ACTION ITEM: Once the line with "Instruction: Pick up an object" is found in the entries below, print it and each following line exactly, stopping after the line with "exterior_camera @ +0"; print nothing else.

(DATA TO PROCESS begins)

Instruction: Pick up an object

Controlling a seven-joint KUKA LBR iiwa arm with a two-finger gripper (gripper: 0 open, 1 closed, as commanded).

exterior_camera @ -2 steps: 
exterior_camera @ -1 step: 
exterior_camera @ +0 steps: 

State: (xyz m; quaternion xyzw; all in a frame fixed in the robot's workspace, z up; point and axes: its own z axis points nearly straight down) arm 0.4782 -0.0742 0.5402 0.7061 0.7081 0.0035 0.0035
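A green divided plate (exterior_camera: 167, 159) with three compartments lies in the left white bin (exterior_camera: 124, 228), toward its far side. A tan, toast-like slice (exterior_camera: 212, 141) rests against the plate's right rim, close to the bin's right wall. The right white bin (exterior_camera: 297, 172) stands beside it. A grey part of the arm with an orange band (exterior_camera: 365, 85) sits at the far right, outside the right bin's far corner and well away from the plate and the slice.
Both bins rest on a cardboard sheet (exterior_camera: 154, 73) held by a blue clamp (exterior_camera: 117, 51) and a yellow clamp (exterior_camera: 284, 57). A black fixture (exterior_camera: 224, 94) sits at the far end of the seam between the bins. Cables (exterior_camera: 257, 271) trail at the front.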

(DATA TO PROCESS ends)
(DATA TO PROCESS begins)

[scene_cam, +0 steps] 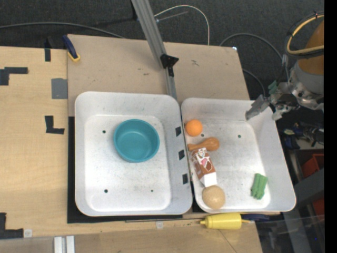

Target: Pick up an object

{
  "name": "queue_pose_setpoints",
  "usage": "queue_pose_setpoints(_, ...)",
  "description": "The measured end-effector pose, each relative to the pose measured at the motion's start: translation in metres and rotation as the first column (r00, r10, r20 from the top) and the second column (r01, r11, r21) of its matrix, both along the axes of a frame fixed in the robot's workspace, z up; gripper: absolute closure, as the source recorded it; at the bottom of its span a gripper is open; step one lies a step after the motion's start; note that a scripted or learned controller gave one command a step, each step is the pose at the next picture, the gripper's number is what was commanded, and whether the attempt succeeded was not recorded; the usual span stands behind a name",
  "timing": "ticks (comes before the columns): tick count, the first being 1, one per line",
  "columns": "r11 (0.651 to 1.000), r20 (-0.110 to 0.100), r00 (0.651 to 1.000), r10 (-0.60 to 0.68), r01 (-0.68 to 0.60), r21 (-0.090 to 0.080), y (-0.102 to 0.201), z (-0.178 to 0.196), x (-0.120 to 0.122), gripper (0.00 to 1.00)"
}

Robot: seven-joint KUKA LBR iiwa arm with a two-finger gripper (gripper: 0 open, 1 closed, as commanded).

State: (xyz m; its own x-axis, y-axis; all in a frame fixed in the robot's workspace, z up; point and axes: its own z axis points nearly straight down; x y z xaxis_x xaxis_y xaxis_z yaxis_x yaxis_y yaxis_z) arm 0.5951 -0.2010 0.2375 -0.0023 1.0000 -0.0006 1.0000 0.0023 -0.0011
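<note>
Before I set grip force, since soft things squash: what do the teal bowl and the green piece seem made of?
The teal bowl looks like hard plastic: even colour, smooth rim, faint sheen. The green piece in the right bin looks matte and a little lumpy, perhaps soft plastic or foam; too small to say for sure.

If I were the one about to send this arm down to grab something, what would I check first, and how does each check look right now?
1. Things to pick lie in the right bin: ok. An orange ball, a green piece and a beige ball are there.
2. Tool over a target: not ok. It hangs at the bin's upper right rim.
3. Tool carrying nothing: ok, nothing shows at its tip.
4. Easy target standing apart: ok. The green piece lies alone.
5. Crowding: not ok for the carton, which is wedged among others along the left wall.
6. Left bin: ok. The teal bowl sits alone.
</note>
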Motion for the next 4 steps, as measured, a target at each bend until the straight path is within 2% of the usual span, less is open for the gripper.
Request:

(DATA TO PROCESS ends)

THE COMPLETED TASK:
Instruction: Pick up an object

Controlling a seven-joint KUKA LBR iiwa arm with a two-finger gripper (gripper: 0 open, 1 closed, as commanded).

exterior_camera @ -2 steps: 
exterior_camera @ -1 step: 
exterior_camera @ +0 steps: 

An answer has been given, and the exercise is complete.